(Records contained in a dataset)
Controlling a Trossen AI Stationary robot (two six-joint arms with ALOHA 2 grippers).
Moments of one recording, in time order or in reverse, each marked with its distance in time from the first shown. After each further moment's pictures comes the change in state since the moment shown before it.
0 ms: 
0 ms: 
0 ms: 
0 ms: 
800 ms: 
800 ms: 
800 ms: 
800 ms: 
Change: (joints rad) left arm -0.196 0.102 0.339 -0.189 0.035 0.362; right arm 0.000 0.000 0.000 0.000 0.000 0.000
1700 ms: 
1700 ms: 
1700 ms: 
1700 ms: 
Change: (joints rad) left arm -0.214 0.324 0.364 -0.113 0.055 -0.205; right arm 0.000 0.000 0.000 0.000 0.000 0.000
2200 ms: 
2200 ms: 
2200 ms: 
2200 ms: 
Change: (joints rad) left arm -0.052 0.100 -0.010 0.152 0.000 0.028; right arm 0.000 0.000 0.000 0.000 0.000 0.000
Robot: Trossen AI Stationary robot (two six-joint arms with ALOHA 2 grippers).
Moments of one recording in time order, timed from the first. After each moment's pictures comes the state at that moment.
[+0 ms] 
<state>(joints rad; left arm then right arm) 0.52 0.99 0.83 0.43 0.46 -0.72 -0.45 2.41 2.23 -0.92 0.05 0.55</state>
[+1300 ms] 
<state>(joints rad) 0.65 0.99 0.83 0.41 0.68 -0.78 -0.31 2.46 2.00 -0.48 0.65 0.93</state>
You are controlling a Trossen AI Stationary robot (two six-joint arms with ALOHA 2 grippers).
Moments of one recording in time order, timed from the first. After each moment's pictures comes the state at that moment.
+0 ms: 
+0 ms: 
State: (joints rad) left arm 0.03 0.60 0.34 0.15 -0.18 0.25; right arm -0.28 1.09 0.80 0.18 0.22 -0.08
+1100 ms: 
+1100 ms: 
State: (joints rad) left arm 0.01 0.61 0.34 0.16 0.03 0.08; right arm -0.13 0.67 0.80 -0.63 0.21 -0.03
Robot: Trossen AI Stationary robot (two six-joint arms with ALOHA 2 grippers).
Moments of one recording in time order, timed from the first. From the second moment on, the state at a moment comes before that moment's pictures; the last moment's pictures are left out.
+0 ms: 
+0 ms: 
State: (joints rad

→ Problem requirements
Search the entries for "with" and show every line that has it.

→ Exercise response
Controlling a Trossen AI Stationary robot (two six-joint arms with ALOHA 2 grippers).
Moments of one recording, in time order or in reverse, each marked with its distance in time from the first shown. After each further moment's pictures comes the change in state since the moment shown before it.
Robot: Trossen AI Stationary robot (two six-joint arms with ALOHA 2 grippers).
You are controlling a Trossen AI Stationary robot (two six-joint arms with ALOHA 2 grippers).
Robot: Trossen AI Stationary robot (two six-joint arms with ALOHA 2 grippers).

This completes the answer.